- Born: September 9, 1820 Cornwall, Connecticut, U.S.
- Died: December 25, 1891 (aged 71) New Haven, Connecticut, U.S.
- Occupations: Politician, businessman
- Children: 3, including Josephine Miles Lewis

= Henry Gould Lewis =

American politician

Henry Gould Lewis (September 9, 1820 – December 25, 1891) was an American politician. He was mayor of New Haven for four terms and served in the Connecticut House of Representatives.

== Early life and education ==
Lewis was born in Cornwall, Litchfield County, Connecticut, on September 9, 1820, the youngest child of William and Sarah A. (Calhoun) Lewis, who removed their residence to New Haven in 1832. Lewis graduated from Yale Law School in 1844.

== Career ==
Lewis remained in New Haven after his admission to the bar, and from 1847 to 1850 served as clerk of the courts. In 1853 he abandoned the practice of law for mercantile life, being elected at that date secretary and treasurer of the New Haven Wheel Company. In 1866 he became president of the company and remained in that position for many years. In 1866 he was elected a member of the New Haven Common Council, and in 1868 was sent as a Representative to the Connecticut State Legislature. He was elected mayor of New Haven in 1870 and was twice re-elected, serving until 1876. He was again re-elected in 1882.

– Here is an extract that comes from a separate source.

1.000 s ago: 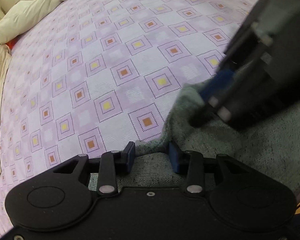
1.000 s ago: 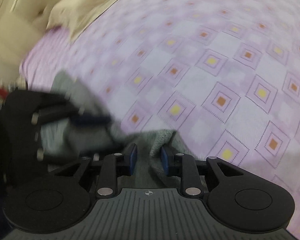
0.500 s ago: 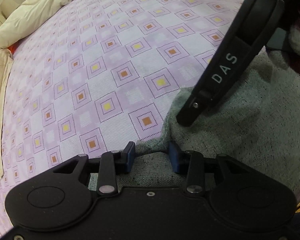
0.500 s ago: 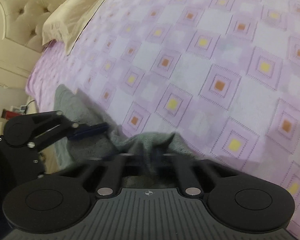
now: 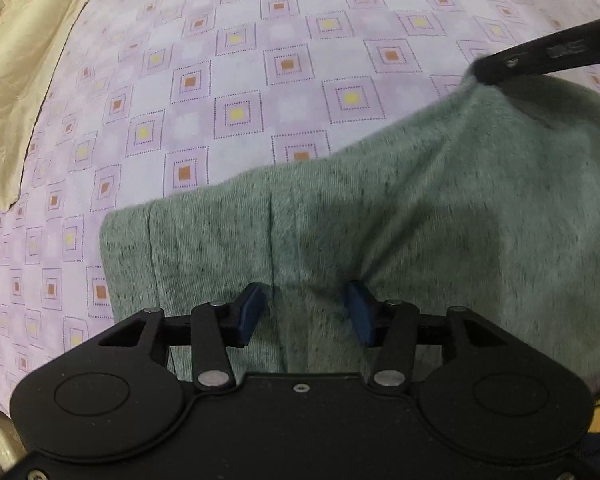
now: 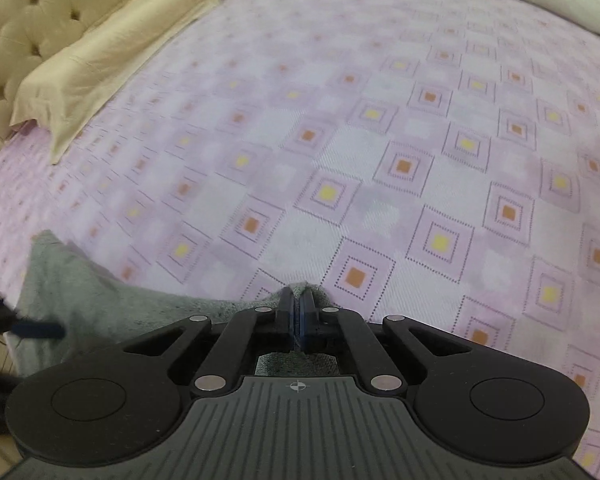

== Personal life and legacy ==
Lewis was married, on October 5, 1858, Julia W. Coley of New York City. Of their three children, two daughters survived them, the younger of whom, Josephine Miles Lewis, graduated at the Yale School of the Fine Arts in 1891. He died in New Haven, after a few days' illness from pneumonia, on December 25, 1891, in his 72nd year. His wife died six days later. A memorial bust was installed at Lewis Lookout in East Rock Park in 1895.